Economists have called for a re-evaluation of Bangladesh’s current subsidy policies, particularly criticising the government’s extensive support to non-readymade garment (non-RMG) sectors, which they argue are economically inefficient and place unnecessary strain on public finances.
During a presentation at the Policy Research Institute of Bangladesh (PRI) on Thursday, Zaidi Sattar, chairman of the PRI, highlighted that despite generous subsidies and high tariff protections, non-RMG industries have shown little significant growth.
The analysis, part of the newly launched Monthly Macroeconomic Insights (MMI) initiative supported by Australia’s Department of Foreign Affairs and Trade, revealed that Bangladesh’s merchandise exports reached US $ 48.36 billion in FY 2024-25, reflecting an 8.6% year-on-year increase. RMG exports accounted for the majority at US $ 39.34 billion, up 8.8%, while non-RMG exports grew modestly by 7.4% to US $ 8.94 billion.
Currently, Bangladesh offers up to 15% cash subsidies on exports. However, Sattar pointed out that non-RMG sectors already benefit from substantial indirect subsidies through import substitution policies that reduce foreign competition, rendering export incentives less necessary. Furthermore, nearly half of the cash subsidies are directed toward exports and remittances, sectors that have already gained from a 40% appreciation of the local currency since May 2022.
The total subsidy budget for FY 2024-25 has surged to Taka 322.3 billion, a 43.8% increase from the previous year. Agriculture received the largest share at Taka 170 billion, constituting 2.28% of the national budget and 0.3% of GDP, marking a 107% rise year-on-year. Export incentives received Taka 78.3 billion, increasing by 5.8%.
Sattar emphasised that such subsidies, along with protective tariffs, should be time-bound and performance-based, urging Bangladesh to begin phasing them out ahead of its graduation from Least Developed Country (LDC) status.
He also noted that with recent improvements in foreign exchange reserves, the country should relax import restrictions, allowing market forces and exchange rates to determine import levels, aligning with the policy adopted by Bangladesh Bank.
In macroeconomic developments, Ashikur Rahman, principal economist at PRI, reported that the National Board of Revenue (NBR) collected Taka 487.7 billion in June 2025 — a 24% increase from May but a 16.3% decline compared to the same month last year. Bangladesh continues to struggle with meeting its revenue collection targets for the 13th consecutive year, Rahman noted, emphasising that genuine reforms are inherently disruptive but necessary for long-term stability.
Former NBR chairman Muhammad Abdul Mazid highlighted Bangladesh’s limited fiscal space as a major challenge, pointing to a low tax-to-GDP ratio, weak debt management, and rising public borrowing that discourages private investment.

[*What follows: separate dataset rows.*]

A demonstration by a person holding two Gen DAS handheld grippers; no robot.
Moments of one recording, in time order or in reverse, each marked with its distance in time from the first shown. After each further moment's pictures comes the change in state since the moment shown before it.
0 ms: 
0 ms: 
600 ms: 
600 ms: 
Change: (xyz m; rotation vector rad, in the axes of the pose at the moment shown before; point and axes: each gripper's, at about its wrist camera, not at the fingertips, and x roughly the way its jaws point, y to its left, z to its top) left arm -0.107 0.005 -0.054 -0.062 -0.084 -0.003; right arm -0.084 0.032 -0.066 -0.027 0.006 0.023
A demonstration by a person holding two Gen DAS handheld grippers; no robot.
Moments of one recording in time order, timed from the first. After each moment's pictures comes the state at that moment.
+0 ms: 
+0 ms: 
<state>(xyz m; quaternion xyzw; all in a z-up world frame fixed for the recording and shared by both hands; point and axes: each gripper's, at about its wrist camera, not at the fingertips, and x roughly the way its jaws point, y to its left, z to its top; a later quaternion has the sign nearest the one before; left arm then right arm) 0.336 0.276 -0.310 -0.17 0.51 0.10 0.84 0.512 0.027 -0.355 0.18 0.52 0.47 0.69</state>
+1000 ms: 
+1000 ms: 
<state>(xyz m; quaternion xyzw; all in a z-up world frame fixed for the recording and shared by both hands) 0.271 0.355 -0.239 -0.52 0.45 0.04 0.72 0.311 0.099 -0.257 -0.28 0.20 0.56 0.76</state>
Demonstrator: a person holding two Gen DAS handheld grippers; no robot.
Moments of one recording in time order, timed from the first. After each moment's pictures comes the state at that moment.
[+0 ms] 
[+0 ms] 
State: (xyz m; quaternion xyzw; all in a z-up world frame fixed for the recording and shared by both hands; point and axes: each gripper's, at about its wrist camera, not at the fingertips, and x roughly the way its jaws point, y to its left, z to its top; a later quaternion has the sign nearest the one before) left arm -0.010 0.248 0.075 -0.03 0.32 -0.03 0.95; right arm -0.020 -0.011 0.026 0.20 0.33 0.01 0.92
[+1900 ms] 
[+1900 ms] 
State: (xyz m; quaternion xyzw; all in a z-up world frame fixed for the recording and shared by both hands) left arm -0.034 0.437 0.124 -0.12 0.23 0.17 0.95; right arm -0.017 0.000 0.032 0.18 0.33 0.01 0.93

Meanwhile, BNP standing committee member Abul Moyeen Khan stressed that reforms must be inclusive and transparent. “Restoring public trust through transparency, accountability, and free elections is essential for building a strong economy,” he asserted.
Experts agree that Bangladesh’s path forward hinges on political will and sustained reform efforts to ensure economic resilience and social stability as the country approaches its LDC graduation.